| Task to complete |
Show the lines of the material that contain the word "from".

########################################

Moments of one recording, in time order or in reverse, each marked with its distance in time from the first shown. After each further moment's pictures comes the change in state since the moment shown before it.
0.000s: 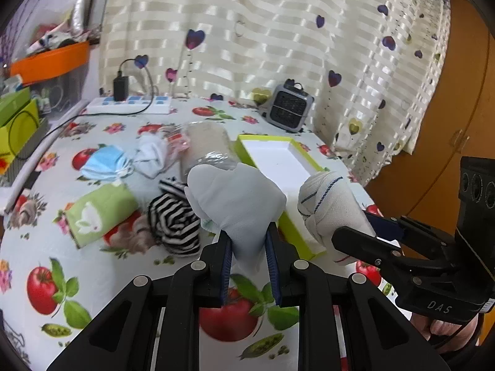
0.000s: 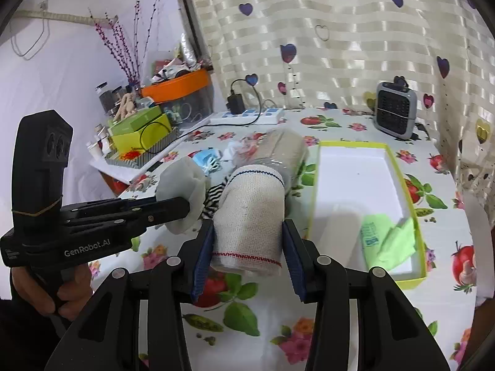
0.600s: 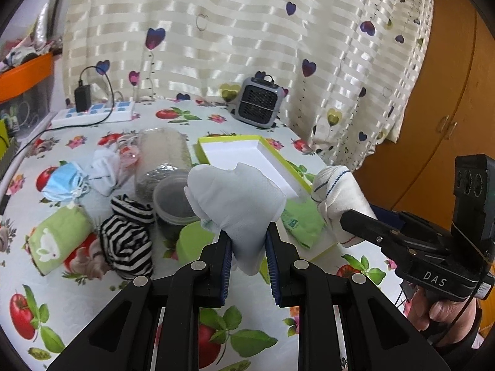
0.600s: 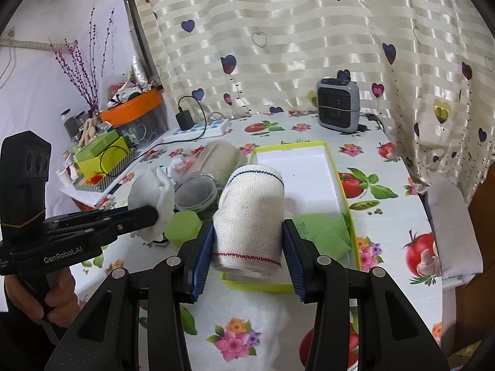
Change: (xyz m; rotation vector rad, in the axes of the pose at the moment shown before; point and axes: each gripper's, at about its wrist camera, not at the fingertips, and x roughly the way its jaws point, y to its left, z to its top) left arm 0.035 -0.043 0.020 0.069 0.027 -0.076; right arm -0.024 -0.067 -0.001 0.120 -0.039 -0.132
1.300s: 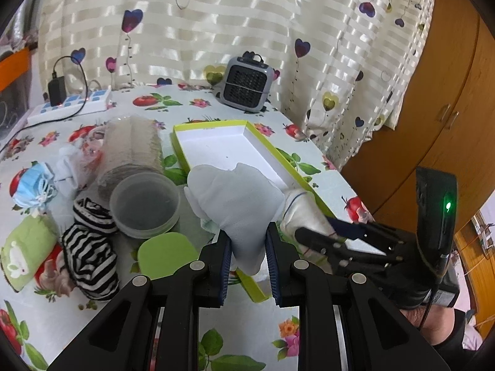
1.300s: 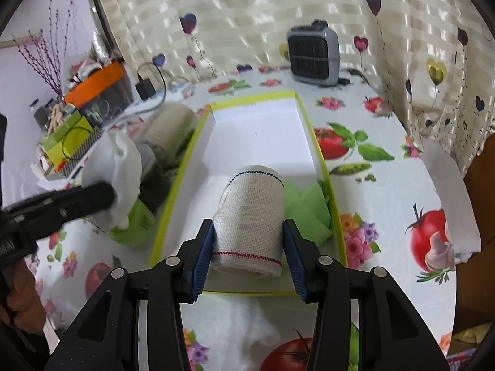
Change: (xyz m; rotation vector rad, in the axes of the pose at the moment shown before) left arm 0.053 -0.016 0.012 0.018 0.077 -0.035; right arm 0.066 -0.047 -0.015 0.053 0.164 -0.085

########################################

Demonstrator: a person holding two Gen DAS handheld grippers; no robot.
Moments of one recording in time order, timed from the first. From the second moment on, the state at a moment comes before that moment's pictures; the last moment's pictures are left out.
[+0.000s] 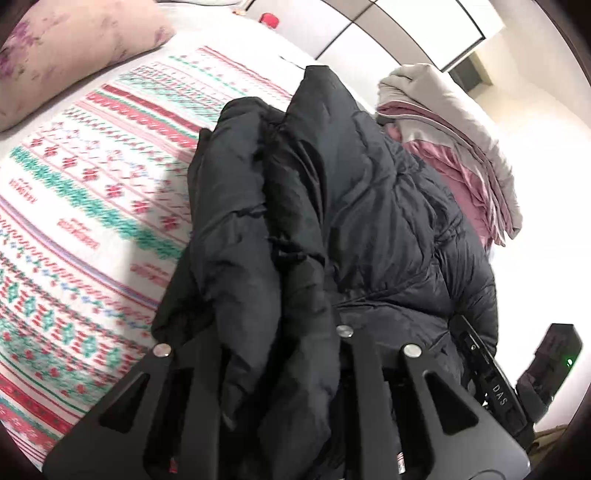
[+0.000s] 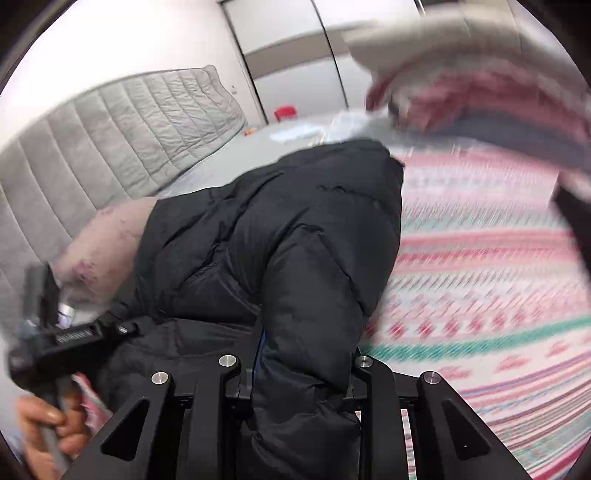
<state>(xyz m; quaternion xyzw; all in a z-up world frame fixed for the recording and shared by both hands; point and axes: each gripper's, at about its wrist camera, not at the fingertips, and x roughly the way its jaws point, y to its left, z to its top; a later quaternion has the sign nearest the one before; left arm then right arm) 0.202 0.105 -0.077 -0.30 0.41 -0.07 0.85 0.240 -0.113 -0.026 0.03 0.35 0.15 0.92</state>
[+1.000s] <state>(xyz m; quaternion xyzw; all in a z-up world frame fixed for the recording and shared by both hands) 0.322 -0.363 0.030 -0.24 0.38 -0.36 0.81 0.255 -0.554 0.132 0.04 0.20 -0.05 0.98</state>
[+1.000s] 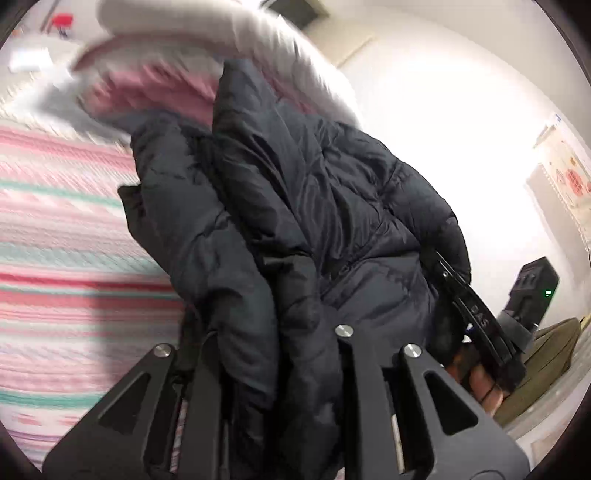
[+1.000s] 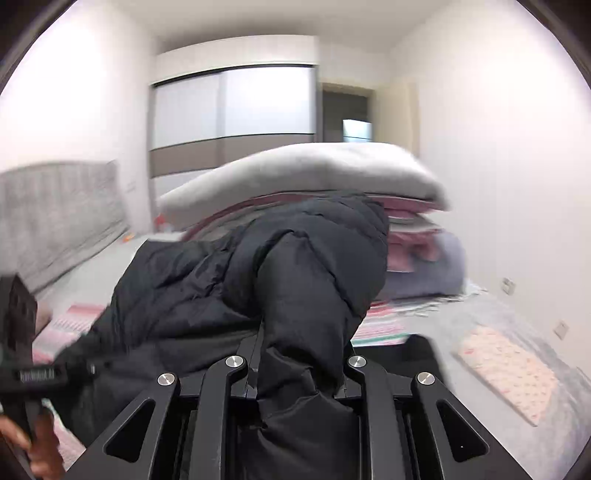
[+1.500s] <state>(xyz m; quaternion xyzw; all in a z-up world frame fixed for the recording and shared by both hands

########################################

| Problem solution |
Moments of one recording, in time order or in reverse, each marked with its distance in time from the first shown. After each further moment's pictures comes the change in state since the moment shown before it.
Moments of one recording in time order, timed from the first. From the second moment on, the state at a moment comes before that moment's pictures; the last moment's pictures are left out.

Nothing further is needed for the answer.